Main mainframe computers were designed prior to the establishment of the IEEE 754 standard and employ their own format for floating point encoding.
• IBM Mainframe - the IBM mainframe has three different floating point forms: a 32-bit, a 64-bit, and a 128-bit form. Unlike the IEEE forms, the exponent field is the same length for all forms: 7-bits (in excess-64 notation); the longer floating point forms have increased precision but not increased scale. The encoded base is 16 (instead of 2) so that the exponent is actually a indicator of how many times the decimal point should be shifted 4 bits to the right (or to the left if the exponent is negative); this results in an effective scale of a little over 250 (for decimal values). Note also that because the base is 16, the normalized precision may start with any value between 1 and 15; the leading value must therefore be encoded in the floating point form.

## Implementation Methods

How floating point arithmetic is actually performed varies among different computer systems.

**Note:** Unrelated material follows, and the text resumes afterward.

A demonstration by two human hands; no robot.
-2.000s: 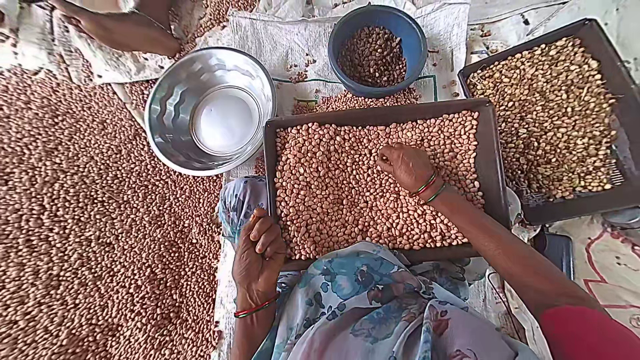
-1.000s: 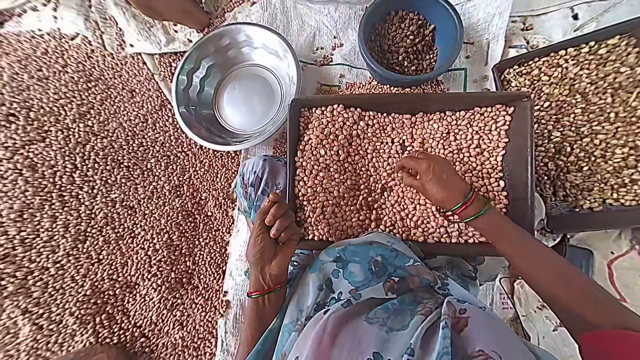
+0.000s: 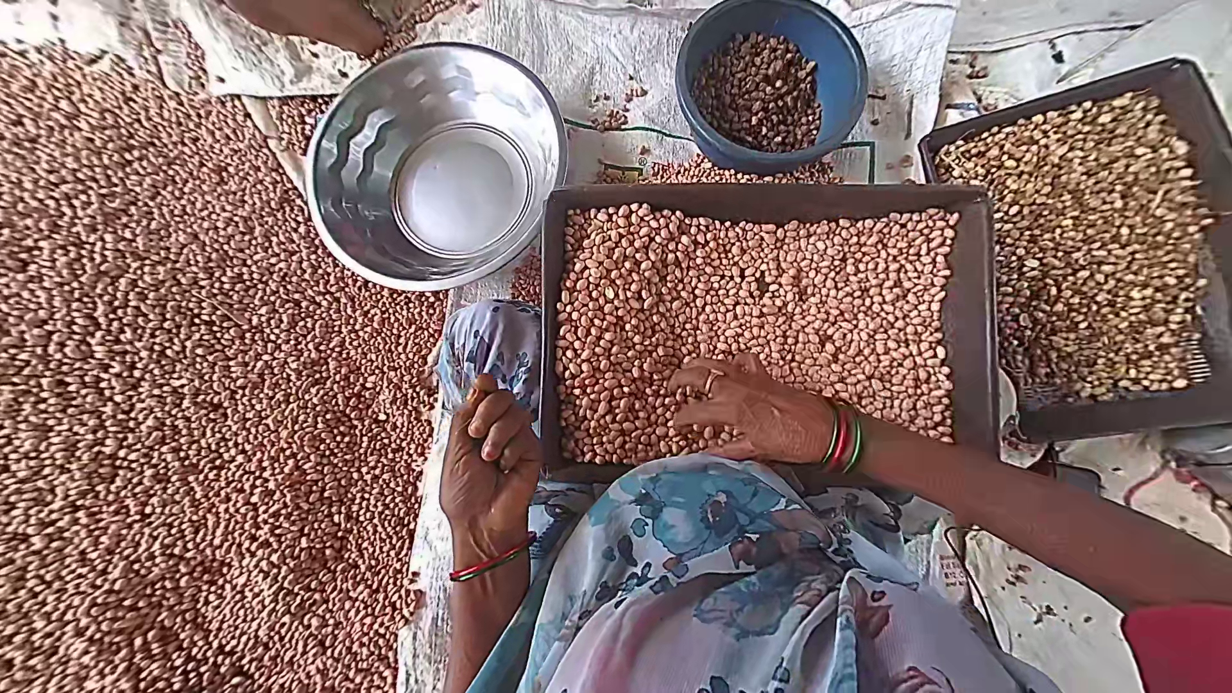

• Software - in small or older microcomputer systems, floating point manipulation is/was done using software subroutines; most microcomputer languages still include these subroutines when you compile and link a program which uses floating point values.
• Math Co-Processor - larger and more modern microcomputers include a second processor (either as a second chip or built-in to the main processor); this processor has instructions, not found in the main processor, for performing floating point (and often BCD) arithmetic directly with hardware circuits.
• Built-in Floating Point Instructions - inclusion of floating point manipulation instructions within the main processor's instruction set is normally only found in large mainframe computer systems.